= Adolfo Belimbau =

Italian painter (1845–1938)

Adolfo Belimbau (1845–1938) was an Italian painter.

==Biography==
He was born in Cairo, Egypt to an Italian Sephardic Jewish family from Tuscany. He lived most of his life in Florence or Livorno. He trained under a painter named Provenzal in Livorno. At the age of 17, he went into commerce, and returned to art only after 11 years. In 1886, he helped organize in the Exhibition of Fine Arts in Livorno, a town which was becoming a summer beach destination.

Among his works is the painting L'uscita dal lavoro (Exit from work), which depicts a long line of women exiting a factory, devolving into animated chatter after a long day of work. At the 1887 Mostra of Venice, he displayed Aiselia and Prima del minuetto. This latter airy painting was reproduced by Illustrazione di Milan and later in an illustrated German journal. His later paintings became more rich and depicted leisurely activities.

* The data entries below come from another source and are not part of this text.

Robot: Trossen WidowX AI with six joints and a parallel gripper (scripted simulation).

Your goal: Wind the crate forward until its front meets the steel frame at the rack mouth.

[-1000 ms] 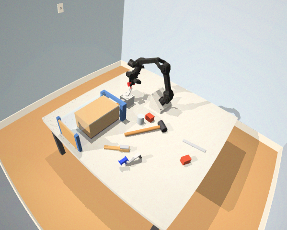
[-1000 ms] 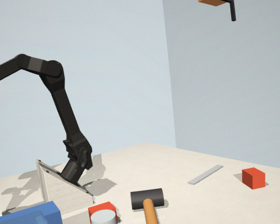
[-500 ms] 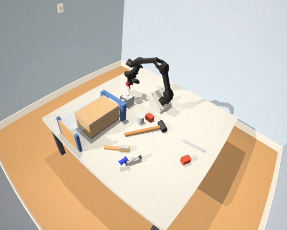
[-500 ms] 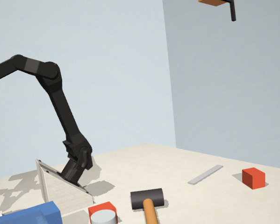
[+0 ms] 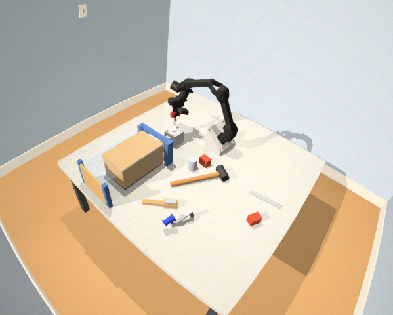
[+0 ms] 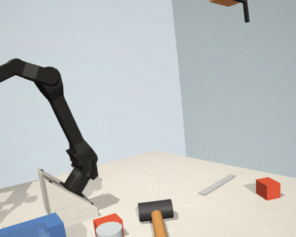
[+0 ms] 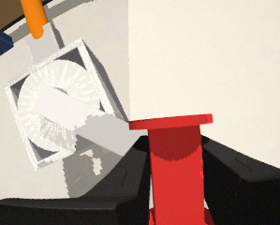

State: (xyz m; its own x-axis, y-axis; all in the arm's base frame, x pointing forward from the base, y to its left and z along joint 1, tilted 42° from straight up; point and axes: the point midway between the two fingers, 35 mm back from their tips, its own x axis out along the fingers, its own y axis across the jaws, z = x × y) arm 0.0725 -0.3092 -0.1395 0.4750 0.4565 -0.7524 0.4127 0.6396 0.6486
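Now: the blue frame 23 cm ahead of my gripper tip, 6 cm to the left of it and 3 cm below it. The rest, counted from my gripper tip: grey crank bar 3 cm to the left, 3 cm below, 2 cm ahead; grey winch 10 cm below, 6 cm to the left, 5 cm ahead; red knob 1 cm to the left, 1 cm behind.
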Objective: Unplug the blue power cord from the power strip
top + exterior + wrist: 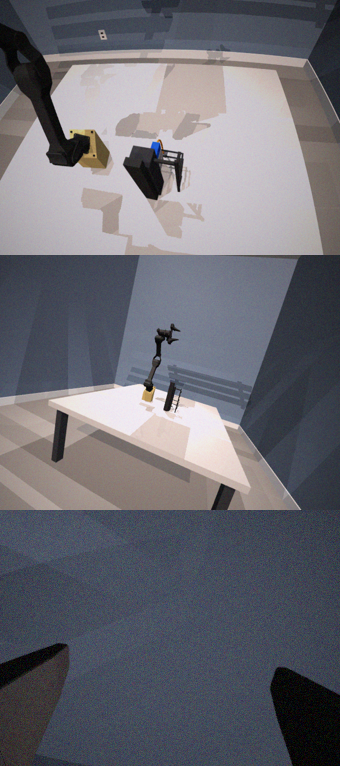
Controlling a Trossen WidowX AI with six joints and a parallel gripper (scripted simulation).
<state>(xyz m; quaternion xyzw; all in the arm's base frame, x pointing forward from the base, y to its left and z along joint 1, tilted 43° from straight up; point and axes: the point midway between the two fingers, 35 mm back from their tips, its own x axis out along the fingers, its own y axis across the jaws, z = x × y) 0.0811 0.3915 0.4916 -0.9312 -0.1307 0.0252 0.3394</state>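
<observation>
The blue plug is 70 mm ahead of my gripper tip, 40 mm to the left of it and 600 mm below it.
</observation>
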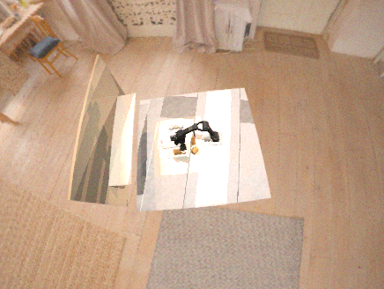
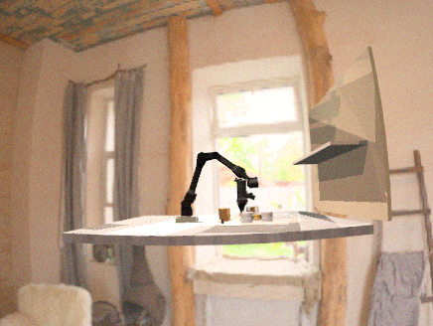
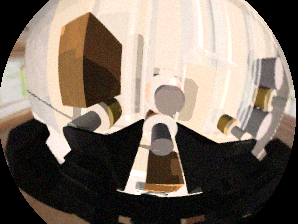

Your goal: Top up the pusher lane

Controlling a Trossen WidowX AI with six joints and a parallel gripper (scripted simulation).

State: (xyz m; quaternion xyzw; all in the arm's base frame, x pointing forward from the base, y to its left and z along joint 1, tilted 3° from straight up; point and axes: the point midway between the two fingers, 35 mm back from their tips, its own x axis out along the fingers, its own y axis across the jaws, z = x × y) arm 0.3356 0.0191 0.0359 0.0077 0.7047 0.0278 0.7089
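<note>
The brown block lies 80 mm to the left of my gripper tip, 60 mm ahead of it and 10 mm above it. Also, from my gripper tip: tall panel (620 mm ahead, 370 mm above, 10 mm to the right); shelf (510 mm ahead, 340 mm above, 10 mm to the right).
</note>
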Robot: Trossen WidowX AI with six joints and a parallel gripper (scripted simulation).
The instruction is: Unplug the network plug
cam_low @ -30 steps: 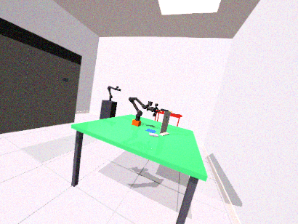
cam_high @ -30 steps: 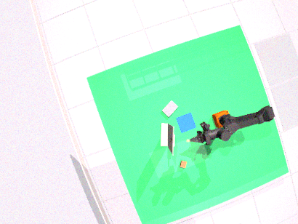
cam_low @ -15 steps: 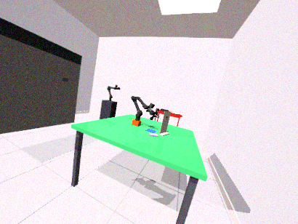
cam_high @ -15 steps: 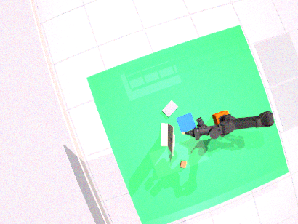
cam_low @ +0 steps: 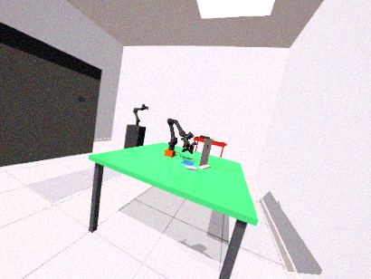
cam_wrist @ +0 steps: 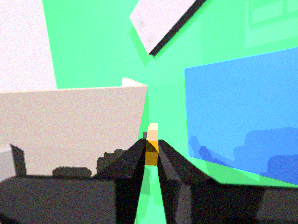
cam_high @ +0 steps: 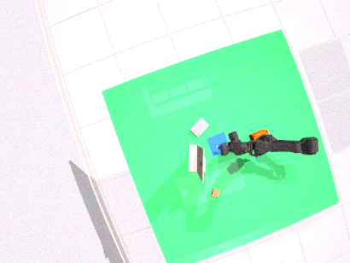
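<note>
Right now my gripper tip is 110 mm above the blue marked square and 30 mm past it. Also, from my gripper tip: flat white tile (150 mm to the right, 100 mm below, 30 mm ahead); then yellow network plug (right at my gripper tip); then upright panel (140 mm ahead, 30 mm above, 10 mm to the left).
</note>
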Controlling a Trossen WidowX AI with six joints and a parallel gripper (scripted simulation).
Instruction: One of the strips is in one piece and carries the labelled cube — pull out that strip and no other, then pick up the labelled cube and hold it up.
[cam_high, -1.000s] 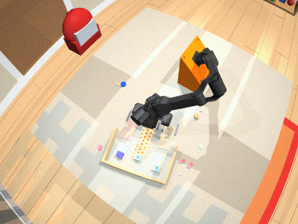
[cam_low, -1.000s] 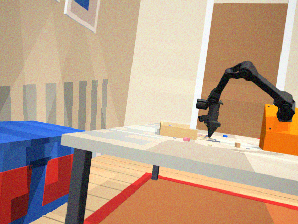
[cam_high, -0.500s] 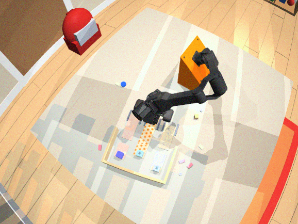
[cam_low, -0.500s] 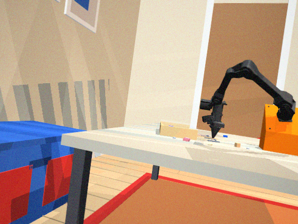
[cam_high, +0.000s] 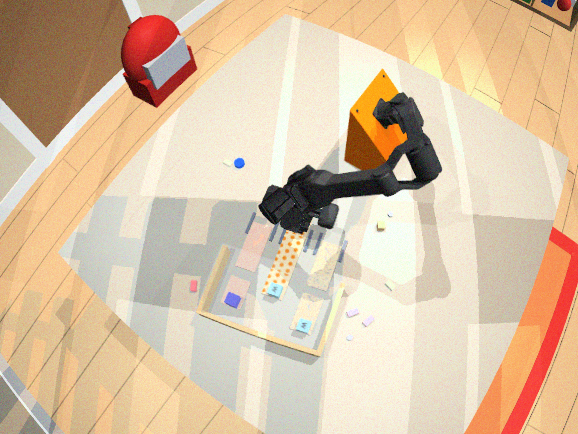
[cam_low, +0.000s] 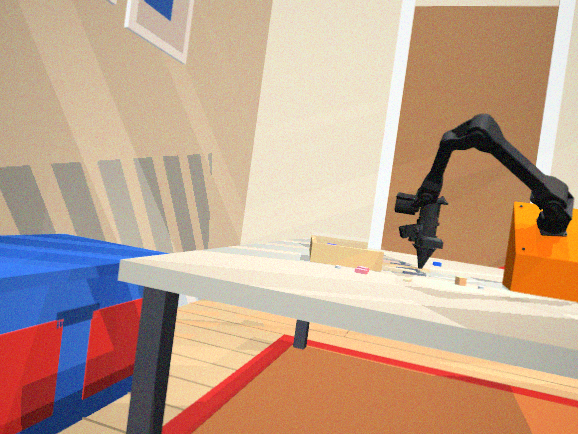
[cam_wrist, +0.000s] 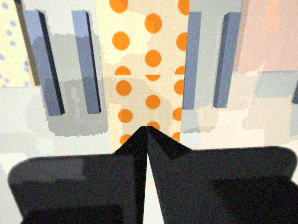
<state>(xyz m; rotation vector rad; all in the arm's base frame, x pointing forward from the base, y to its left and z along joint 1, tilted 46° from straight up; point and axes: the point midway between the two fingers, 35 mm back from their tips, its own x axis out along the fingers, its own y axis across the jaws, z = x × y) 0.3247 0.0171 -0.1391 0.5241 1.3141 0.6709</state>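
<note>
Right now my gripper tip is 10 cm short of the orange-dotted strip and 2 cm to the right of it. Also, from my gripper tip: tan cube: 20 cm to the left, 9 cm behind.
</note>
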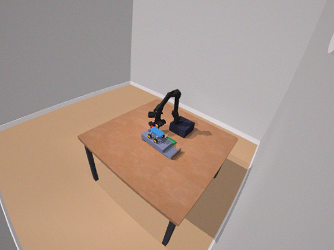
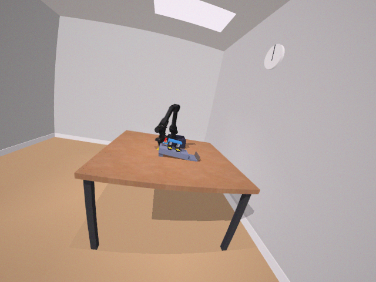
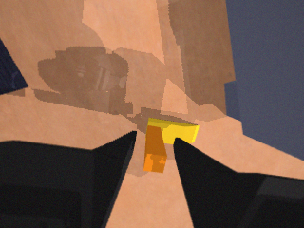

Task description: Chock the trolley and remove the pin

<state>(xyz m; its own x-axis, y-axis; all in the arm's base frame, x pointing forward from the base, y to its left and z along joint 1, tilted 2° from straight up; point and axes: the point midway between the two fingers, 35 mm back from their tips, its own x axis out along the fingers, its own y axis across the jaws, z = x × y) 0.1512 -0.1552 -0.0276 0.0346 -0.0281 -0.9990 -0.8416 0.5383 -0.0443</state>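
My gripper tip is 60 mm short of the green tray, 210 mm to the right of it and 40 mm above it. From my gripper tip the other things lie so: yellow chock 20 mm ahead, 10 mm to the right, 10 mm below; grey ramp 170 mm ahead, 110 mm to the left, 20 mm above; red-headed stop pin 140 mm ahead, 10 mm to the left, 100 mm above.
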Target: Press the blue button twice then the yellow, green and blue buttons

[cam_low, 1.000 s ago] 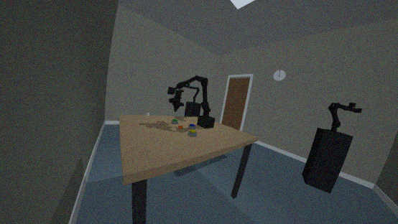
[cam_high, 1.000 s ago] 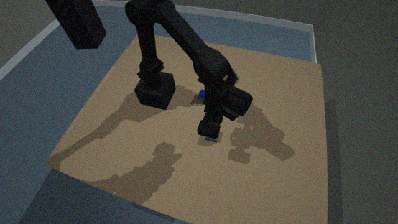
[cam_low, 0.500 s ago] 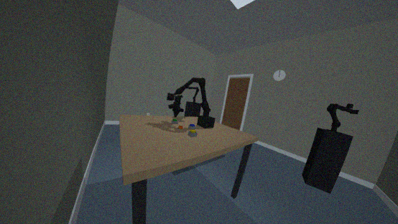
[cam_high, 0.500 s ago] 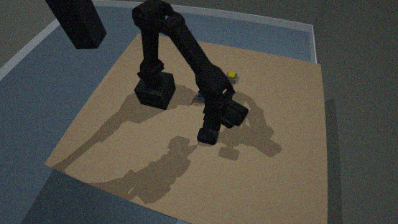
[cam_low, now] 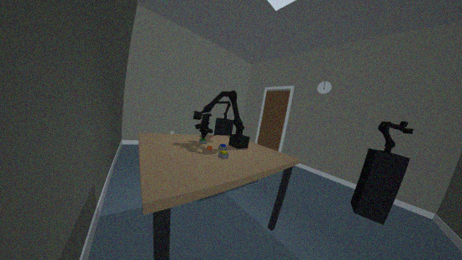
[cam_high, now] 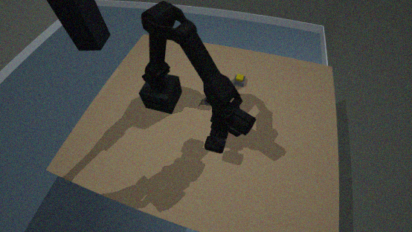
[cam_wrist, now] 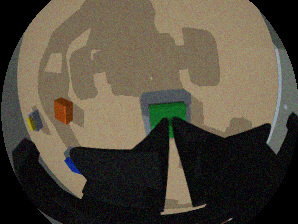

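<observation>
Now: gripper tip 10 mm above the green button. Round my gripper tip: blue button (190 mm to the left, 50 mm behind); small orange block (150 mm to the left, 50 mm ahead, 30 mm below); yellow button (310 mm to the left, 70 mm ahead).
</observation>
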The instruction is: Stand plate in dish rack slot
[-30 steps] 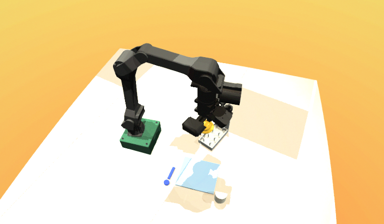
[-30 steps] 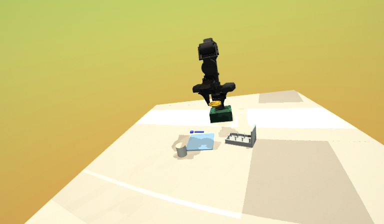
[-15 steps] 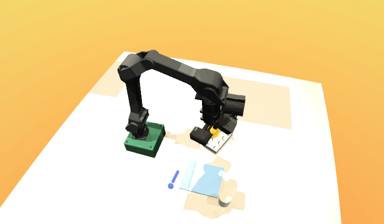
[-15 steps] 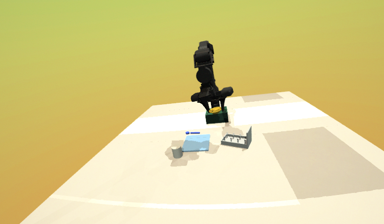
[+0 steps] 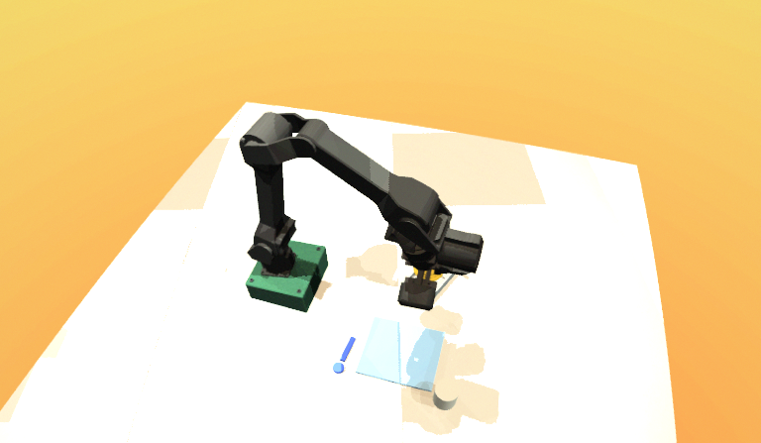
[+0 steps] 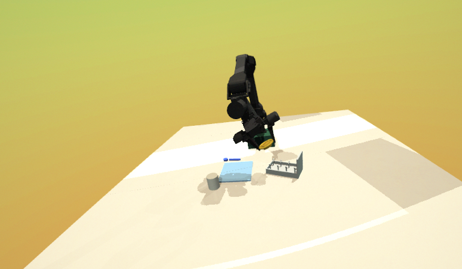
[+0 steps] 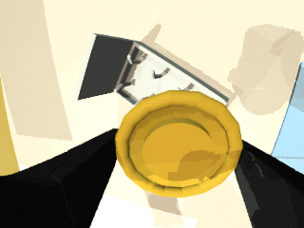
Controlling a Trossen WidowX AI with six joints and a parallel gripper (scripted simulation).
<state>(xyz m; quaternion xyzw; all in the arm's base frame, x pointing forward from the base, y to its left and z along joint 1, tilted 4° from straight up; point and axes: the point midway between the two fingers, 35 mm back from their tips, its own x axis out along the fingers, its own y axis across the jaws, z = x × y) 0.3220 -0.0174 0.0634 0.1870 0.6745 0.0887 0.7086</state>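
The grey dish rack lies 9 cm below my gripper tip, 6 cm to the left of it and 1 cm ahead of it. Round my gripper tip: yellow plate 1 cm above; then cup 22 cm to the right, 9 cm below, 5 cm ahead; then light blue mat 13 cm to the right, 11 cm below, 4 cm behind.
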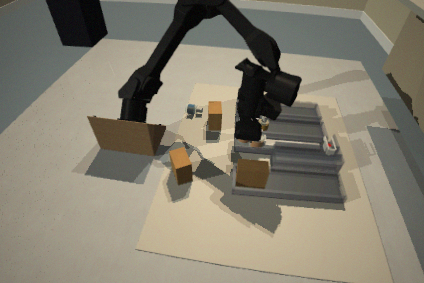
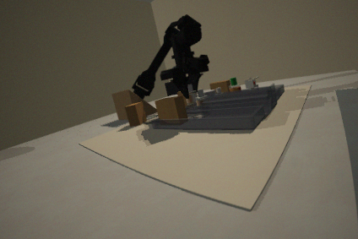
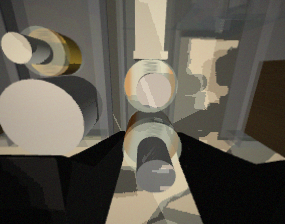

Luigi Chirtani mockingly claimed that the late Belimbau catered to his wealthy buyers, and gone was the haggard and proletarian bent of the uscita painting:

Once this artist preferred themes of the hard life of the people, workers, artisans, poor people of all sorts, and now, with more agreement with his inclinations and noble gentleman, he prefers those most likely to appear in those rooms where they hang on the walls and distribute the notebooks on the shelves, on fireplaces, objects d 'art for luxury and home decoration.

Belimbau was influenced by the Macchiaioli painters, and was a colleague and friend of the painters Vittorio Matteo Corcos, Ulvi Liegi, and Alberto Pisa. At a Promotrice di Firenze he displayed A Fountain in Livorno, in which returned to painting street scenes. He also painted the sentimental Une page d'Amour. He continued patronage of art in his later years, for example, establishing the Fondazione Livornese di studi ebraici "Adolfo Belimbau".